__Task instructions__. Your task is to copy every line of the records below that contains "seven".

__Entries supplied__.

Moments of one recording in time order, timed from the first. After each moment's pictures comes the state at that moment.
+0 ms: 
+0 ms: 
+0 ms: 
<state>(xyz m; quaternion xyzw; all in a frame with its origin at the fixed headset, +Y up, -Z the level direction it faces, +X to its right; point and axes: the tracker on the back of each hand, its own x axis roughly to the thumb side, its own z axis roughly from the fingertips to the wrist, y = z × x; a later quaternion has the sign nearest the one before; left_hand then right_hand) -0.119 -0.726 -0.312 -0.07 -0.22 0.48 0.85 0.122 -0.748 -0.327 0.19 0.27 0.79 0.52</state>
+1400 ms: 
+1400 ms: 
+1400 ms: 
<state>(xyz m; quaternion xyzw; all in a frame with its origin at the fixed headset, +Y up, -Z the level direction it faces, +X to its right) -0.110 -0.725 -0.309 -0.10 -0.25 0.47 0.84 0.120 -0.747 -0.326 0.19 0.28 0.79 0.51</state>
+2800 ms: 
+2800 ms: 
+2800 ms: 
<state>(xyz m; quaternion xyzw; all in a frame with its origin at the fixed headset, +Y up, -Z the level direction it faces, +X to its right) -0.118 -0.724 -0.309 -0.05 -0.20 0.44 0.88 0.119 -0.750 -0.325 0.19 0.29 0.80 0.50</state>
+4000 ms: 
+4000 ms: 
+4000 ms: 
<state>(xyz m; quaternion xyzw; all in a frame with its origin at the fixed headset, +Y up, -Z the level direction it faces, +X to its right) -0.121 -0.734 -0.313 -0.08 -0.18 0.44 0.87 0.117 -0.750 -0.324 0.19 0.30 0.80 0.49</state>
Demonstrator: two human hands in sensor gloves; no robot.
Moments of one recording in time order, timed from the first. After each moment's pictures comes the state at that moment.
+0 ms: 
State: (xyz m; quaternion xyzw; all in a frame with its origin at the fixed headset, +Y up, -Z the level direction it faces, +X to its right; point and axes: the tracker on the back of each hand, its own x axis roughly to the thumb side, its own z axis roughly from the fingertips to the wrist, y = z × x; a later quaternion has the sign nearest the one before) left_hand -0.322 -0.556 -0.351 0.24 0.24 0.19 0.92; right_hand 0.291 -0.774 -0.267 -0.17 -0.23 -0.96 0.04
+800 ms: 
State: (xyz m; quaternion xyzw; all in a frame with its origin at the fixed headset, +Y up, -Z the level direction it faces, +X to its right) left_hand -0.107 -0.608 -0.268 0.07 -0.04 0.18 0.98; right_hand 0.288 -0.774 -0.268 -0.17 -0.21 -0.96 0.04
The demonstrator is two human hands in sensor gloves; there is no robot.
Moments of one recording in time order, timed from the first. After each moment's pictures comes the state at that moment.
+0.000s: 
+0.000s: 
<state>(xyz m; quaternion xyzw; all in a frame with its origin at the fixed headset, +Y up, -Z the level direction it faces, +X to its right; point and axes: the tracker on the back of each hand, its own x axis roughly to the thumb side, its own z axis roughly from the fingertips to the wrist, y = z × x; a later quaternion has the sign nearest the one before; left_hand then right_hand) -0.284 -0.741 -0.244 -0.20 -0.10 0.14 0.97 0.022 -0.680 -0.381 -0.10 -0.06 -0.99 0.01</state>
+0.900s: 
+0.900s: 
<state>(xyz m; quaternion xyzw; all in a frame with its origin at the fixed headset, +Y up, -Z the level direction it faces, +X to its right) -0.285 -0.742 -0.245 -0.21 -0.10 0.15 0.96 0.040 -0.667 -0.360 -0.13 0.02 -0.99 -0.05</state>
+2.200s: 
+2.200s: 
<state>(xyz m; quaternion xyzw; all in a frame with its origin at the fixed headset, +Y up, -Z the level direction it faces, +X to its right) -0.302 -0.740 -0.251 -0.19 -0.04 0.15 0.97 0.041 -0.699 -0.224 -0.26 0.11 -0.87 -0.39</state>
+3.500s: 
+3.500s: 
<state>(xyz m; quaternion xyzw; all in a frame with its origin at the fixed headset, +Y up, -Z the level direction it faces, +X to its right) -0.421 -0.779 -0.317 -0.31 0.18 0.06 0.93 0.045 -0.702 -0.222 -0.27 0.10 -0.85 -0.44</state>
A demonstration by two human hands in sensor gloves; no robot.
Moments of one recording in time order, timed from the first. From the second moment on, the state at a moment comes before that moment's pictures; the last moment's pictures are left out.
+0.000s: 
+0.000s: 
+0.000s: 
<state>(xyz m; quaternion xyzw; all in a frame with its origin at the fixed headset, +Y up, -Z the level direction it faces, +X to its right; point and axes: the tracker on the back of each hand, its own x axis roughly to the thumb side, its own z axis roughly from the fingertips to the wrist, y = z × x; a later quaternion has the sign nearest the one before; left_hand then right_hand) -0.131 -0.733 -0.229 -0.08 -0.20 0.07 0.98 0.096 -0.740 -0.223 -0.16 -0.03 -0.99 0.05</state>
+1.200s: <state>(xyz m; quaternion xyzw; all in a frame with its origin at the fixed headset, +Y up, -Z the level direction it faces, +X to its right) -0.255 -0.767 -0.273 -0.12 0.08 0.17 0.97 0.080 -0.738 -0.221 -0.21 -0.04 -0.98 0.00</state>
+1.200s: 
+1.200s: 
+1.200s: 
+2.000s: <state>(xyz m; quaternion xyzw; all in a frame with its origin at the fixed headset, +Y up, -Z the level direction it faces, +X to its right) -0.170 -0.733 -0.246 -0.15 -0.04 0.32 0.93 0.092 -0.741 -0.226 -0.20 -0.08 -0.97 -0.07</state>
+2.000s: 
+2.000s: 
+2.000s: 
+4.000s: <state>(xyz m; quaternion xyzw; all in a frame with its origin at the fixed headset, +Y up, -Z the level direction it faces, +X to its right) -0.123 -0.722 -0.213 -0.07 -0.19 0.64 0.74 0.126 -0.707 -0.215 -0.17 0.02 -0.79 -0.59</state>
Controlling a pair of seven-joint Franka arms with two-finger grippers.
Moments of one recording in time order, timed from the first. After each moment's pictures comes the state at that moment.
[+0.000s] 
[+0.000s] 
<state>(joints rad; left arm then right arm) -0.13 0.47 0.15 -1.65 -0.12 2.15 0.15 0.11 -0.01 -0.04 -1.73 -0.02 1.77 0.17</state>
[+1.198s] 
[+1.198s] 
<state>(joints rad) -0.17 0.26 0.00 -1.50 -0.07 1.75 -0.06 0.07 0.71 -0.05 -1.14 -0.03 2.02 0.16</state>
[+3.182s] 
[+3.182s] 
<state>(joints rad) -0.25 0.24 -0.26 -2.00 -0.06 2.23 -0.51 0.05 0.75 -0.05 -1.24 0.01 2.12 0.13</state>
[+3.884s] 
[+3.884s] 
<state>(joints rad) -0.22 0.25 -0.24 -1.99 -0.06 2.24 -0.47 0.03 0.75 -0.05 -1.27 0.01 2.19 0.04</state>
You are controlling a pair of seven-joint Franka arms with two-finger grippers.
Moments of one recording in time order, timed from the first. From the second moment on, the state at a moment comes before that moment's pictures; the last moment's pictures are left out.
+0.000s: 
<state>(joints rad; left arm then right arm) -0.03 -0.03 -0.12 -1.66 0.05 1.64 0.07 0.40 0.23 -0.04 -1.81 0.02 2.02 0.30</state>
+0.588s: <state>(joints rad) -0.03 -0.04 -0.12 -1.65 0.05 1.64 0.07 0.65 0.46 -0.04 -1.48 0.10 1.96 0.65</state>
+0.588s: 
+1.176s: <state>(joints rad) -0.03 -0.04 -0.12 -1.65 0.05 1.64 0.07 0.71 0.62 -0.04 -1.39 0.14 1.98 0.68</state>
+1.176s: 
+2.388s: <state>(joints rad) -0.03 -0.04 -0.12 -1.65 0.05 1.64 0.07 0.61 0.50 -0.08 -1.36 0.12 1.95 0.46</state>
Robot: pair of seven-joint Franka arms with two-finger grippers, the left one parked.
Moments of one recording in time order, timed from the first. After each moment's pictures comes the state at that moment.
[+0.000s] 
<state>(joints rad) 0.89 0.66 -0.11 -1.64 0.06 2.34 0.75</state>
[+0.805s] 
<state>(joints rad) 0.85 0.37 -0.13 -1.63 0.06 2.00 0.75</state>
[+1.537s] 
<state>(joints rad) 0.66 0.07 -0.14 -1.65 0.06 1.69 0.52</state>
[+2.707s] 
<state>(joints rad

__Your response__.
Controlling a pair of seven-joint Franka arms with two-finger grippers.
You are controlling a pair of seven-joint Franka arms with two-finger grippers.
Robot: pair of seven-joint Franka arms with two-finger grippers, the left one parked.

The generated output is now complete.